Task directions: In how many lines of the records does the word "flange" appear? Reply with the number and nothing else.

Records for the task:
——

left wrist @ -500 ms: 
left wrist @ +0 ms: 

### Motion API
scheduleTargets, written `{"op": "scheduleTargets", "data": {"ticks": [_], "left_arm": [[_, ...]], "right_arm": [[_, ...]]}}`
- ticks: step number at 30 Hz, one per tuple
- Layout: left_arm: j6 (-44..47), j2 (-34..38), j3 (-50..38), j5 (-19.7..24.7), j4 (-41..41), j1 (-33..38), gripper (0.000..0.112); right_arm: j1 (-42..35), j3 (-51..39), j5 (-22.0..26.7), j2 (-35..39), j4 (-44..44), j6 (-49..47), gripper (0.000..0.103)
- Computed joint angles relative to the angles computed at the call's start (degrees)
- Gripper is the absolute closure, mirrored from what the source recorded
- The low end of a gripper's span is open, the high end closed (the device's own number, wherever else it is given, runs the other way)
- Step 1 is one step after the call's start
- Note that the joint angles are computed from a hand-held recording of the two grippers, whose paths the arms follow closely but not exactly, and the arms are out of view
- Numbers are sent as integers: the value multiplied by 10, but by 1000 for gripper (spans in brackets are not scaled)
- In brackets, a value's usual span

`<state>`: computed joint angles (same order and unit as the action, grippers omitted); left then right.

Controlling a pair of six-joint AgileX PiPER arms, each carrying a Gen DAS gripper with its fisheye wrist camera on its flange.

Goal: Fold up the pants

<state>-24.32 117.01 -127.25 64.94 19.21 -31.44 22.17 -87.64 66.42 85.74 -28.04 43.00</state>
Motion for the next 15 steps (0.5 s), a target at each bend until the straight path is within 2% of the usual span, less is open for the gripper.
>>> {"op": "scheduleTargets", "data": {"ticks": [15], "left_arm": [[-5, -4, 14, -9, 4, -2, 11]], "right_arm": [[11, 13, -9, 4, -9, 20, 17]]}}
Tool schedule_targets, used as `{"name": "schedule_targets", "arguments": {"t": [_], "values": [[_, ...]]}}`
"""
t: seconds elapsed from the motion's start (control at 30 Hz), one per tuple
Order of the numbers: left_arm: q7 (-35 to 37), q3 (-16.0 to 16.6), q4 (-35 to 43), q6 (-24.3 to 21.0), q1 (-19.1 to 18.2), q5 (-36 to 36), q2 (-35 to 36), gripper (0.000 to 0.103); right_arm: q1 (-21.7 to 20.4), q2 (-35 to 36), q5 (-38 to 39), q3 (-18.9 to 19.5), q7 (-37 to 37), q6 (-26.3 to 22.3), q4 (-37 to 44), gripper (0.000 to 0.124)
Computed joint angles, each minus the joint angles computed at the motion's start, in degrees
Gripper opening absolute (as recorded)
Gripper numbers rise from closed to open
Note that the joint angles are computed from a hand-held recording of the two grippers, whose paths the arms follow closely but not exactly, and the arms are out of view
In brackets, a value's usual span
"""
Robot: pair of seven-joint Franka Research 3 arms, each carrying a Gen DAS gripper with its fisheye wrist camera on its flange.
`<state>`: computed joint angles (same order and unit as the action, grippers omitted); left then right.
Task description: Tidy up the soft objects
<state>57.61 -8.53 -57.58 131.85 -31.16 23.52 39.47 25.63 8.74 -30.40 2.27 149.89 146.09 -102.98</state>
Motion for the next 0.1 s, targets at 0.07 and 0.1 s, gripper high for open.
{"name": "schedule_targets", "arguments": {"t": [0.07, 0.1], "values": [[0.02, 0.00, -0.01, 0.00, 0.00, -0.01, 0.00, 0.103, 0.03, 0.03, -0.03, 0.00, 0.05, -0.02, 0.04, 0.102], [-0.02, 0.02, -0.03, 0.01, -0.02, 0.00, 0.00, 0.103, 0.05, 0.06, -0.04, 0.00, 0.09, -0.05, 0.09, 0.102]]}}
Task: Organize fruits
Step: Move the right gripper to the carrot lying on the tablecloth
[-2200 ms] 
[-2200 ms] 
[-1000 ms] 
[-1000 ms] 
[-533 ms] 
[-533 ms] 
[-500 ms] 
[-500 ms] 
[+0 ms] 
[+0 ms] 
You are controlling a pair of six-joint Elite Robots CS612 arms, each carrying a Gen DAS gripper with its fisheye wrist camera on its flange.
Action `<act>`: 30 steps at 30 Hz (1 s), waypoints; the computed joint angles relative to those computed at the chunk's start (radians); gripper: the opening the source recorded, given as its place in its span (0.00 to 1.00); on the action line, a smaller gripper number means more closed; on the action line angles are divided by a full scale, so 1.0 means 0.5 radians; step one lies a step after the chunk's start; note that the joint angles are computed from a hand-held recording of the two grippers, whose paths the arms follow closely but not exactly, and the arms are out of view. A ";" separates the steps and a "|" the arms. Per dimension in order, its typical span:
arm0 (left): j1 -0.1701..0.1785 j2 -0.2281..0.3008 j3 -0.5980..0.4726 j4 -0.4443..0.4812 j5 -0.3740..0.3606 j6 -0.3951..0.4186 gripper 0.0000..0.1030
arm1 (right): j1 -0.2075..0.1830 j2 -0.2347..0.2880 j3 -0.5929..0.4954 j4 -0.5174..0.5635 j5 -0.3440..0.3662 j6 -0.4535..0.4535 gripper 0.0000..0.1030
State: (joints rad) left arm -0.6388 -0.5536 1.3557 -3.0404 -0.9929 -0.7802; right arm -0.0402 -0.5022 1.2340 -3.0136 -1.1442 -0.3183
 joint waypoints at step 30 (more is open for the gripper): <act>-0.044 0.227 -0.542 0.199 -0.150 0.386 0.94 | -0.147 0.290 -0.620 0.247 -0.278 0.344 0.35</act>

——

Written answer: 3